INTER- AND INTRA-SITE VARIABILITY OF COSEISMIC SUBSIDENCE ESTIMATES FROM NORTHERN HUMBOLDT BAY, CALIFORNIA

Estimates of coastal vertical deformation during megathrust earthquakes can be derived from microfossil analysis of wetland stratigraphic sequences. Along the coasts of the Cascadia subduction zone, quantitative relative sea-level reconstructions based on foraminiferal transfer functions yield precise (<±0.3m) estimates of coseismic vertical deformation. We extend application of this approach to the southern Cascadia margin to evaluate within-site and within-bay depositional variability from megathrust earthquakes and test the reproducibility of a validated foraminiferal transfer function at northern Humboldt Bay, California (~44.8°N, -124.2°W).

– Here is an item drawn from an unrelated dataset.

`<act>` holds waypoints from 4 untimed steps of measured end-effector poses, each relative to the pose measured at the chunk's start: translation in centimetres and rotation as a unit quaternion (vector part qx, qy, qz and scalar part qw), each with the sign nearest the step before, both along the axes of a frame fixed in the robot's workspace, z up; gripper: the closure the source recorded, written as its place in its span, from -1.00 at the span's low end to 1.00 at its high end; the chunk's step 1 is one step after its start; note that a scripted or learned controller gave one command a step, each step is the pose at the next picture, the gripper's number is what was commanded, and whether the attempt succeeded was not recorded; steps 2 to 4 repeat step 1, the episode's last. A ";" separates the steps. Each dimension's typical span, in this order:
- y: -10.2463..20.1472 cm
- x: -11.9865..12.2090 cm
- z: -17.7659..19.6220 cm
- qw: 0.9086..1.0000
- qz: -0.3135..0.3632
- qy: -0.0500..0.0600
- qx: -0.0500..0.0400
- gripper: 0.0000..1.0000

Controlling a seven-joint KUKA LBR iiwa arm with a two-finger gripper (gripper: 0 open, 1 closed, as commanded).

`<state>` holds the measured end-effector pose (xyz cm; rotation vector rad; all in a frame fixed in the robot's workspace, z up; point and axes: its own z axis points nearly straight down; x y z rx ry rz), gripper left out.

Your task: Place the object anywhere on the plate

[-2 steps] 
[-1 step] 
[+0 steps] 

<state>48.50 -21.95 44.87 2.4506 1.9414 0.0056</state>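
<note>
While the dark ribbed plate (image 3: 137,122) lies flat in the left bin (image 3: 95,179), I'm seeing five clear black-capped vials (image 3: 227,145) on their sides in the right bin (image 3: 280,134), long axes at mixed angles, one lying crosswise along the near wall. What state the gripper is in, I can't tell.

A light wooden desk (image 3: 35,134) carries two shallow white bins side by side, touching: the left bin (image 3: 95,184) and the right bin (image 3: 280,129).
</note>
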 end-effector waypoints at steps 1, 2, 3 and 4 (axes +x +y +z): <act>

We examine four abrupt mud-over-peat (coseismic subsidence) contacts along a 6-km transect at Jacoby Creek, McDaniel Creek, and Mad River. Our quantitative reconstructions of relative sea-level rise across each contact using a foraminiferal transfer function give subsidence estimates to ±0.26 m. To assess the reproducibility of our estimates, we analyzed 26 sediment cores containing the four mud-over-peat contacts: nine for the AD 1700 contact (average of 0.37 m subsidence), five for the ~870 cal yr BP contact (average of 0.33 m), six for the ~1125 cal yr BP contact (average of 0.43 m), and six for the ~1600 cal yr BP contact. The estimates for the 1600 cal yr BP contact are only minimums because the contact formed above the upper limit of foraminiferal habitation (the largest is ≥0.56 m). Differences in inter-site subsidence estimates range from 0.16 m for the ~1125 cal yr BP contact to 0.41 m for the AD 1700 contact. The variability of intra-site subsidence estimates ranges from a minimum of 0.07 m for the ~870 cal yr BP contact at McDaniel Creek to a maximum of 0.31 m for the AD 1700 contact at Mad River. Future work will investigate whether the use of a new Bayesian transfer function reduces the variability within and among sites. Based on our results using the current non-Bayesian transfer function, we recommend replicate reconstructions for each contact in each estuary to ensure confidence in estimates of coseismic subsidence.